Residents vow to block new plastics plant in rural idyll
THE first local authority to support a ban on plastics has approved plans for a plasticmaking factory to be built in one of the most scenic parts of the country.
Cork County Council has granted planning permission for a 4,831sqm plant to be constructed on the outskirts of picturesque Skibbereen.
The proposed factory is to be built on a site that was only rezoned last year from a green belt area to a business area.
And when up and running it will be located within a 10km radius of three outstanding beauty spots that have EUprotected environment status.
Concerned residents have lodged an appeal with An Bord Pleanála to block the factory and it is due to make a decision later this month.
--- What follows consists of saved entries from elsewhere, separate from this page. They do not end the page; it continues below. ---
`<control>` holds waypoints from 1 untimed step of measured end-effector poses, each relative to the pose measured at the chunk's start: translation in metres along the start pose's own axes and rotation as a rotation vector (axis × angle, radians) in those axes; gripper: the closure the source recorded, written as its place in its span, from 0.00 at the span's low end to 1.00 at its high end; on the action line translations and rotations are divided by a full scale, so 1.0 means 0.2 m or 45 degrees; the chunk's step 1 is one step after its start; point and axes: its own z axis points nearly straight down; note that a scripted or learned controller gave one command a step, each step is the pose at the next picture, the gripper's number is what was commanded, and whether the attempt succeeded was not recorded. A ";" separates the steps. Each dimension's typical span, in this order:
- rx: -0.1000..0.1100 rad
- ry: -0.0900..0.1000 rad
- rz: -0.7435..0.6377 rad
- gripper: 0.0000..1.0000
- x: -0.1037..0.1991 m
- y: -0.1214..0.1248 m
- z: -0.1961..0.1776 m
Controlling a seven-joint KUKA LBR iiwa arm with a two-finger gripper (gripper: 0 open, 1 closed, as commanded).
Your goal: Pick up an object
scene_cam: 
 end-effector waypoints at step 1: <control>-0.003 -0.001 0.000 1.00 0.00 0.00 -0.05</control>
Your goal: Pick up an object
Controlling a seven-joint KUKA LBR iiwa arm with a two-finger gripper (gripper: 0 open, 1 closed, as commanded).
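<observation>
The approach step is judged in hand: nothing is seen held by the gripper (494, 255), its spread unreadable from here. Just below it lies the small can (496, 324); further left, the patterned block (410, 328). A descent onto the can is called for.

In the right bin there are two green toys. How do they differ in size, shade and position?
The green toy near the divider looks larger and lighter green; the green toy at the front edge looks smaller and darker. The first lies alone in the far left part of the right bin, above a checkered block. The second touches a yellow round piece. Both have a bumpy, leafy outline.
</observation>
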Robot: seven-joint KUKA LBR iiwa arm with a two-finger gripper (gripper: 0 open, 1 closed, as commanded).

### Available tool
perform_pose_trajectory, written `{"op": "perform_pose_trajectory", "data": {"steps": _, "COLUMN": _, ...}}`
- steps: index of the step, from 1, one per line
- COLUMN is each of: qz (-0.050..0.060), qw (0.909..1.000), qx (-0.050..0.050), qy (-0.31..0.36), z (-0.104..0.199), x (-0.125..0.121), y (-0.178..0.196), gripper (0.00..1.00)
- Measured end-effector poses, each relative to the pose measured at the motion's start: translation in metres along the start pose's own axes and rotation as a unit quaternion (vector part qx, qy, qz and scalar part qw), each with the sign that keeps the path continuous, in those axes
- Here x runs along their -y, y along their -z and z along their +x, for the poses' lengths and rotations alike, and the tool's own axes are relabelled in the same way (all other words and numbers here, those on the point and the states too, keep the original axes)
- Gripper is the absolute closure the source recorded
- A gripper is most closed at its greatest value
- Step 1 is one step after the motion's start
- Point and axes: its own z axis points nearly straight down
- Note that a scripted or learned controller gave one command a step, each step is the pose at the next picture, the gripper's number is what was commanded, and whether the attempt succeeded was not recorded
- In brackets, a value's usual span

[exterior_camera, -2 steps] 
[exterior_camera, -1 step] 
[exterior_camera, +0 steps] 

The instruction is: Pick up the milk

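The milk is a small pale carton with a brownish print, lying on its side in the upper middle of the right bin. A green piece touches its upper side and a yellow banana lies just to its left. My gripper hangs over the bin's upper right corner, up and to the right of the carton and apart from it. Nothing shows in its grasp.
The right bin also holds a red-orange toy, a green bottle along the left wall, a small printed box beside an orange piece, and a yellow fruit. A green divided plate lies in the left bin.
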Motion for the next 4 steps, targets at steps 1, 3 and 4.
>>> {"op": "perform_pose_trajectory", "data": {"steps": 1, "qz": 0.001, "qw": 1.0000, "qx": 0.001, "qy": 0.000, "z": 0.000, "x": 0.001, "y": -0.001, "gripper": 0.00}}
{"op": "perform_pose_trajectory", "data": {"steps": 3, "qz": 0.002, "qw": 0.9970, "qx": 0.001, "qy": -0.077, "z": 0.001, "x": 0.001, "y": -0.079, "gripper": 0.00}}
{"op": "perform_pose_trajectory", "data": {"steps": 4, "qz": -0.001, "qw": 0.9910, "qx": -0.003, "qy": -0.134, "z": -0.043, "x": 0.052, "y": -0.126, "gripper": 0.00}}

Meanwhile, locals have formed a Save Our Skibbereen protest group which will hold a public meeting on Thursday.
Resident Brendan McCormack said: ‘This is an extremely dangerous path forward and it’s very difficult to find any reason why the factory is going into such a locality.
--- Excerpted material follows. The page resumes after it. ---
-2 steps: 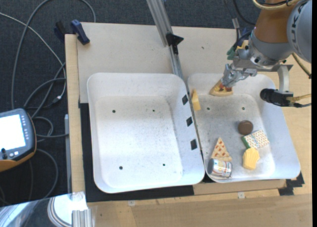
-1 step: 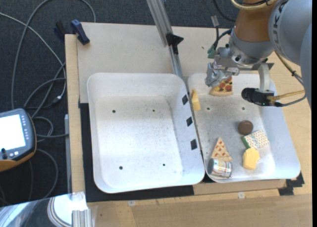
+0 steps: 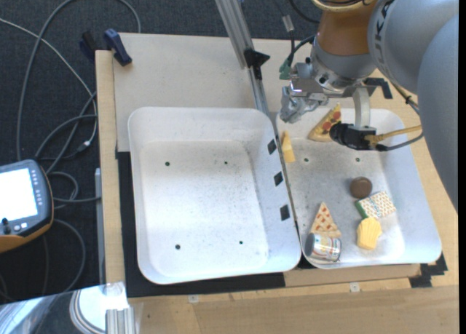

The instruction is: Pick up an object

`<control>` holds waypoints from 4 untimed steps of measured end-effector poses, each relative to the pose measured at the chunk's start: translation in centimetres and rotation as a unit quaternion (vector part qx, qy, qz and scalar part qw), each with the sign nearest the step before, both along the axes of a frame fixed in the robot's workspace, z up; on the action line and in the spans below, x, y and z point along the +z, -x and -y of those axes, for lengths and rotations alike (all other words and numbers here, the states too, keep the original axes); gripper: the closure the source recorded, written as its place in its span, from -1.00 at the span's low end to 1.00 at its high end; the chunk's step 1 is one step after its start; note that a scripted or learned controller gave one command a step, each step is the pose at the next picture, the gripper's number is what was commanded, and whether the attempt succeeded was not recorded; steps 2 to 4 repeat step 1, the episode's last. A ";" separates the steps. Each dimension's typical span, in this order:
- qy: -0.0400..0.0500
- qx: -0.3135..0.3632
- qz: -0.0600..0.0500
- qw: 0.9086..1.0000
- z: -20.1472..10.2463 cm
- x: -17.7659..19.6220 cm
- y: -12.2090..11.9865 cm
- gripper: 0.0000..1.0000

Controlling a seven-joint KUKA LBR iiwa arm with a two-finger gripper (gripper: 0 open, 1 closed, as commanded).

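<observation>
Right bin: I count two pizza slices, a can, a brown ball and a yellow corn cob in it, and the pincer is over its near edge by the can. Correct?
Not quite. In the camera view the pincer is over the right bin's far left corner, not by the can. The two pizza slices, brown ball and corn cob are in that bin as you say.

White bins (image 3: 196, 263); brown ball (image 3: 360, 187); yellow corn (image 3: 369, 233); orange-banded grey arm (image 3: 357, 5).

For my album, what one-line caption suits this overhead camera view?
Grey-and-orange robot arm hovers its gripper over the right bin of toy food, near a pizza slice.
</observation>
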State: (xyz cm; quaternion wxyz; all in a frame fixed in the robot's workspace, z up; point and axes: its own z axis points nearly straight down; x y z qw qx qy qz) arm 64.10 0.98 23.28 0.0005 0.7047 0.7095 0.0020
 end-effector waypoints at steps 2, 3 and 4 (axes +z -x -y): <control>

‘It’s a development that goes against everything that this area has going for it.
‘West Cork is all about organic and green and it’s very hard to get your head around why this is happening.
‘This factory will only devalue what we have and if you go through it, on almost every issue it falls down or falls short.
‘It seems that it’s easier to get planning permission for a plastics factory than it is for me to get permission to build another house on my acre of land. This is just not the future we want to see in Skibbereen.
‘We are better than a plastics factory.’
Fiona Vincent agrees: ‘This factory does not come under the description of light industrial with its emissions, noise and smells.
‘Light industrial means that you can put a business into the middle of a residential area but you couldn’t do that with this factory which will have four 17m silos. They say there will be two 17m chimneys but when we got a draughtsman to look at the drawings it looks like there could be four. And all the chemicals used will have to be constantly refrigerated.’
The controversial application by Daly Products Ltd was approved by Cork County Council last December. The firm’s directors are Hugh Miller, Jennifer Miller and Danny Victor Miles, and according to documents held by the Companies Registration Office, it’s a subsidiary of the US multinational RTP.
The selected site is only 3.7km as the crow flies from Lough Hyne – a Special Area of Conservation – and 8.75km from the Roaringwater Bay SAC. A third protected environmental area known as the Sheeps Head to Toe Special Protected Area is also close by and, locals say, a stream on the site connects to the local river which flows into the Roaringwater Bay SAC.
Cork County Council referred queries from this newspaper to its planning department which did not reply.
In a written statement, Daly Products Ltd spokesman Danny Miles welcomed the council’s approval but declined to comment on the matter any further until the appeals process is completed.